▸ YOUR OBJECTIVE: Word for word, reproduce each entry.

━━━━━ SOURCE RECORDS

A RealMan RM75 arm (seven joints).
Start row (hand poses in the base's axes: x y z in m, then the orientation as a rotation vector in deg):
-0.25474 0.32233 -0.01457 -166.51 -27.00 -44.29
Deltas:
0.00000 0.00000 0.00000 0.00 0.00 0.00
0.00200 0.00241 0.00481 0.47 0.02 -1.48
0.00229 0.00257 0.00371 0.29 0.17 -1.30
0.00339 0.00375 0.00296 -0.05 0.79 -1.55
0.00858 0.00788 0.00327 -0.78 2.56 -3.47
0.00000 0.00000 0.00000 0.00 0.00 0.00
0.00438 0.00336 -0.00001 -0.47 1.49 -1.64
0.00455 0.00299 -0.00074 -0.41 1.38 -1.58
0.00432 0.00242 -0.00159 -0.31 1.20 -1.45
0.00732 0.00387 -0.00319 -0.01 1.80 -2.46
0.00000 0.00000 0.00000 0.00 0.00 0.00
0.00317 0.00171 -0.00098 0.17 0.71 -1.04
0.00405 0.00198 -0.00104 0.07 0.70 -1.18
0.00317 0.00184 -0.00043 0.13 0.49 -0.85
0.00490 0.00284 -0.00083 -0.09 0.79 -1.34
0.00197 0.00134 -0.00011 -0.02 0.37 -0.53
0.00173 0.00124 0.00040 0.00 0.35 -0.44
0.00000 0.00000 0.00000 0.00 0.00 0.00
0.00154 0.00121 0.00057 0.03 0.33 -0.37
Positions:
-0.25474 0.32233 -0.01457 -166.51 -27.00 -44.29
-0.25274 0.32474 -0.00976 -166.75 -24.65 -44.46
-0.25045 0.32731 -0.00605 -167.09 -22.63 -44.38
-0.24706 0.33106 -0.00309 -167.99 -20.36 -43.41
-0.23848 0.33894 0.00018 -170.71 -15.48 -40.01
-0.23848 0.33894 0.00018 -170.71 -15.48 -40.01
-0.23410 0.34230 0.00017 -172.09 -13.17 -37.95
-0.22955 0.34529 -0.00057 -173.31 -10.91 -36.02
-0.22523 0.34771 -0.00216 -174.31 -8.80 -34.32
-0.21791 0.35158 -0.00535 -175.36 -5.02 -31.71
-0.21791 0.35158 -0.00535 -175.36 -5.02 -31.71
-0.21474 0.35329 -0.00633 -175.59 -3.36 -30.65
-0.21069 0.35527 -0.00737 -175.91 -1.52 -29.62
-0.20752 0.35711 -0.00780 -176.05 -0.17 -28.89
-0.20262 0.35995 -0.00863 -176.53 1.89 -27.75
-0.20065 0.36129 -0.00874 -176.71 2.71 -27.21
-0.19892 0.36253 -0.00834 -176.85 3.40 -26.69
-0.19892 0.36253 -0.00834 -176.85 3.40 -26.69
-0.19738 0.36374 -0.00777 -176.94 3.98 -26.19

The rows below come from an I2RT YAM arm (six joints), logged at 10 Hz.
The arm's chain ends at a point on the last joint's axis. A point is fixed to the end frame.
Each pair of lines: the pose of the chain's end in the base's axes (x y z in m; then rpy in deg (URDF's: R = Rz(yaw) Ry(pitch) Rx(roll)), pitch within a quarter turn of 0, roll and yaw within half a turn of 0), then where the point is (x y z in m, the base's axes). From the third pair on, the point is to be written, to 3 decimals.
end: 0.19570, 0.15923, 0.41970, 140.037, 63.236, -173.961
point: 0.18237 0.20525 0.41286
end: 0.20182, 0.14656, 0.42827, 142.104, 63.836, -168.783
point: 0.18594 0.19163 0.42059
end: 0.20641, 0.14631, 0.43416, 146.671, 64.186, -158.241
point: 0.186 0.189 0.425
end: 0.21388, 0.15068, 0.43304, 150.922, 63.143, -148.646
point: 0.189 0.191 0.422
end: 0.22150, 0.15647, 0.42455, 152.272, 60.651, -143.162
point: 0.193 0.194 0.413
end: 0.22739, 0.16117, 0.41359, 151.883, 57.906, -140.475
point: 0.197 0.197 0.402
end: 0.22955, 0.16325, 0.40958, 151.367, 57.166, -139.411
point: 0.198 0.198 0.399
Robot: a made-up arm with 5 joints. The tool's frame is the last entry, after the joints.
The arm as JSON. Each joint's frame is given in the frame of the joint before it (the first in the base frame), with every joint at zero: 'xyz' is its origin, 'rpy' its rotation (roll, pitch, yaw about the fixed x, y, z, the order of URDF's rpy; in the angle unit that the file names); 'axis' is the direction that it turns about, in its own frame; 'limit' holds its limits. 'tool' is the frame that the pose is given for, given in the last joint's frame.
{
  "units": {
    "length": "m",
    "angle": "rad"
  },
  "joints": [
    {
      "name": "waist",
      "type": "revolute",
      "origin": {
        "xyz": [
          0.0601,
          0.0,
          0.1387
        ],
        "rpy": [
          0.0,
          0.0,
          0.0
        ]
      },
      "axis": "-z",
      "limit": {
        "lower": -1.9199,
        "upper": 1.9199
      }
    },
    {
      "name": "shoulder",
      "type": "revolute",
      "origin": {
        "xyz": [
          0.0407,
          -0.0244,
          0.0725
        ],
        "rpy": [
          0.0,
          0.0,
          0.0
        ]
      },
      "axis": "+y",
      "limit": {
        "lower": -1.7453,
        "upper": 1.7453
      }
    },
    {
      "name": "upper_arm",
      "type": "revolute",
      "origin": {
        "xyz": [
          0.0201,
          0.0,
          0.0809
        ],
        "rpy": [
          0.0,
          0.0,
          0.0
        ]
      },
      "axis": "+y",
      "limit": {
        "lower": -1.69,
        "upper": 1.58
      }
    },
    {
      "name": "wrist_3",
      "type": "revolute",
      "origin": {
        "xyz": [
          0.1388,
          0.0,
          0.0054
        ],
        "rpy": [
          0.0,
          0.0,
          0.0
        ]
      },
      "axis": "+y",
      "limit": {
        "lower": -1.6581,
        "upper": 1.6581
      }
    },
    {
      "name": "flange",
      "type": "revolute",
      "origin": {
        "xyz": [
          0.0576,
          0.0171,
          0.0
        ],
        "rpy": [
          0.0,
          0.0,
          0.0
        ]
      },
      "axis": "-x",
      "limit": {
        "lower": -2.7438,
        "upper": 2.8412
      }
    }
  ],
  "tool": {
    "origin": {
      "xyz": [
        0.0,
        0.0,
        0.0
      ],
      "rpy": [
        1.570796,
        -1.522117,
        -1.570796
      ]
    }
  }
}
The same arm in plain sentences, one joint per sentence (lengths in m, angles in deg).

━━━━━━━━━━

▸ SOLUTION TO THIS EXERCISE:
A RealMan RM75 arm (seven joints).
Start row (hand poses in the base's axes: x y z in m, then the orientation as a rotation vector in deg):
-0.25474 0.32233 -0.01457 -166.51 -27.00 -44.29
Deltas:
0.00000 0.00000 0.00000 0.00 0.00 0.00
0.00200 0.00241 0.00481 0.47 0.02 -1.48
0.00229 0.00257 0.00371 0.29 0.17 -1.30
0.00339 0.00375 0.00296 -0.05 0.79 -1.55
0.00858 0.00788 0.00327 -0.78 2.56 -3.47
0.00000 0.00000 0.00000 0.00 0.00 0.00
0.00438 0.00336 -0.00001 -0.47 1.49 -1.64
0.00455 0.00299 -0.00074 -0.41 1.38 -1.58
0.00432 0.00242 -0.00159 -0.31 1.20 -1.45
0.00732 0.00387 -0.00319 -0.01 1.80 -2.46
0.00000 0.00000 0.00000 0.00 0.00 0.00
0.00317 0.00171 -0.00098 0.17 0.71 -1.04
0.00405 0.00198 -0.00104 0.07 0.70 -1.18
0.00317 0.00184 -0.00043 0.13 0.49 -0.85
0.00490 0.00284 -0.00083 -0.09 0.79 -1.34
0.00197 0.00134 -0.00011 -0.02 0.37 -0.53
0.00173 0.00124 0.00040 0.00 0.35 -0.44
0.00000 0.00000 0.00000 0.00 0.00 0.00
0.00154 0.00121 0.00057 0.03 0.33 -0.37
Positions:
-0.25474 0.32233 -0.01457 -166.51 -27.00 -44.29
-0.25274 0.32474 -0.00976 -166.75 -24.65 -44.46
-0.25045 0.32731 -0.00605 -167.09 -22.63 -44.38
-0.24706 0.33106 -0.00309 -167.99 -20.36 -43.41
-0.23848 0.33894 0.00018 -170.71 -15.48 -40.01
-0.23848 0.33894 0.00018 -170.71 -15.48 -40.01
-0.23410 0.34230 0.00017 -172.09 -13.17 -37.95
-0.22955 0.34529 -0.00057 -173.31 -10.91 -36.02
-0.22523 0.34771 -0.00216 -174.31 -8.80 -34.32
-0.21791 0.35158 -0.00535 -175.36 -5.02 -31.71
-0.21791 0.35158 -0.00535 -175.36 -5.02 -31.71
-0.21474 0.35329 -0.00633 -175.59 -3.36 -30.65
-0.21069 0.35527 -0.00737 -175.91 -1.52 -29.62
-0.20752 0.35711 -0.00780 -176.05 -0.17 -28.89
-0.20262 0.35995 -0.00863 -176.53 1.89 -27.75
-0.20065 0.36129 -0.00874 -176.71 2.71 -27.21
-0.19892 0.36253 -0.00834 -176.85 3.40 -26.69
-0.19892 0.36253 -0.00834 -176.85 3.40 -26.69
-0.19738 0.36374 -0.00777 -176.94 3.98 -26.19

The rows below come from an I2RT YAM arm (six joints), logged at 10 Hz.
The arm's chain ends at a point on the last joint's axis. A point is fixed to the end frame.
Each pair of lines: the pose of the chain's end in the base's axes (x y z in m; then rpy in deg (URDF's: R = Rz(yaw) Ry(pitch) Rx(roll)), pitch within a quarter turn of 0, roll and yaw within half a turn of 0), then where the point is (x y z in m, the base's axes). From the third pair on, the point is to be written, to 3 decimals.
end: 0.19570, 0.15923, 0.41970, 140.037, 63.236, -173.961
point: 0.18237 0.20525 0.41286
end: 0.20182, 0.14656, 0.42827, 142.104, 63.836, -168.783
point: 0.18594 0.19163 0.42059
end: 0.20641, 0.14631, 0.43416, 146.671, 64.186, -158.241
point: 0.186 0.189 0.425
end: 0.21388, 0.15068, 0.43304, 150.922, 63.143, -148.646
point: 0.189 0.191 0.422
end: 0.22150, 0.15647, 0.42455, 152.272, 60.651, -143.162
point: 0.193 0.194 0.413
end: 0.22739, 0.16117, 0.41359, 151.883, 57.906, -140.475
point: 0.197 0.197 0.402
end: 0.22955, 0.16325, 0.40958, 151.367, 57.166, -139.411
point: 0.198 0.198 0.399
Robot: a made-up arm with 5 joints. The tool's frame is the last entry, after the joints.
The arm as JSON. Each joint's frame is given in the frame of the joint before it (the first in the base frame), with every joint at zero: 'xyz' is its origin, 'rpy' its rotation (roll, pitch, yaw about the fixed x, y, z, the order of URDF's rpy; in the angle unit that the file names); 'axis' is the direction that it turns about, in its own frame; 'limit' holds its limits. 'tool' is the frame that the pose is given for, given in the last joint's frame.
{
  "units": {
    "length": "m",
    "angle": "rad"
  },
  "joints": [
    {
      "name": "waist",
      "type": "revolute",
      "origin": {
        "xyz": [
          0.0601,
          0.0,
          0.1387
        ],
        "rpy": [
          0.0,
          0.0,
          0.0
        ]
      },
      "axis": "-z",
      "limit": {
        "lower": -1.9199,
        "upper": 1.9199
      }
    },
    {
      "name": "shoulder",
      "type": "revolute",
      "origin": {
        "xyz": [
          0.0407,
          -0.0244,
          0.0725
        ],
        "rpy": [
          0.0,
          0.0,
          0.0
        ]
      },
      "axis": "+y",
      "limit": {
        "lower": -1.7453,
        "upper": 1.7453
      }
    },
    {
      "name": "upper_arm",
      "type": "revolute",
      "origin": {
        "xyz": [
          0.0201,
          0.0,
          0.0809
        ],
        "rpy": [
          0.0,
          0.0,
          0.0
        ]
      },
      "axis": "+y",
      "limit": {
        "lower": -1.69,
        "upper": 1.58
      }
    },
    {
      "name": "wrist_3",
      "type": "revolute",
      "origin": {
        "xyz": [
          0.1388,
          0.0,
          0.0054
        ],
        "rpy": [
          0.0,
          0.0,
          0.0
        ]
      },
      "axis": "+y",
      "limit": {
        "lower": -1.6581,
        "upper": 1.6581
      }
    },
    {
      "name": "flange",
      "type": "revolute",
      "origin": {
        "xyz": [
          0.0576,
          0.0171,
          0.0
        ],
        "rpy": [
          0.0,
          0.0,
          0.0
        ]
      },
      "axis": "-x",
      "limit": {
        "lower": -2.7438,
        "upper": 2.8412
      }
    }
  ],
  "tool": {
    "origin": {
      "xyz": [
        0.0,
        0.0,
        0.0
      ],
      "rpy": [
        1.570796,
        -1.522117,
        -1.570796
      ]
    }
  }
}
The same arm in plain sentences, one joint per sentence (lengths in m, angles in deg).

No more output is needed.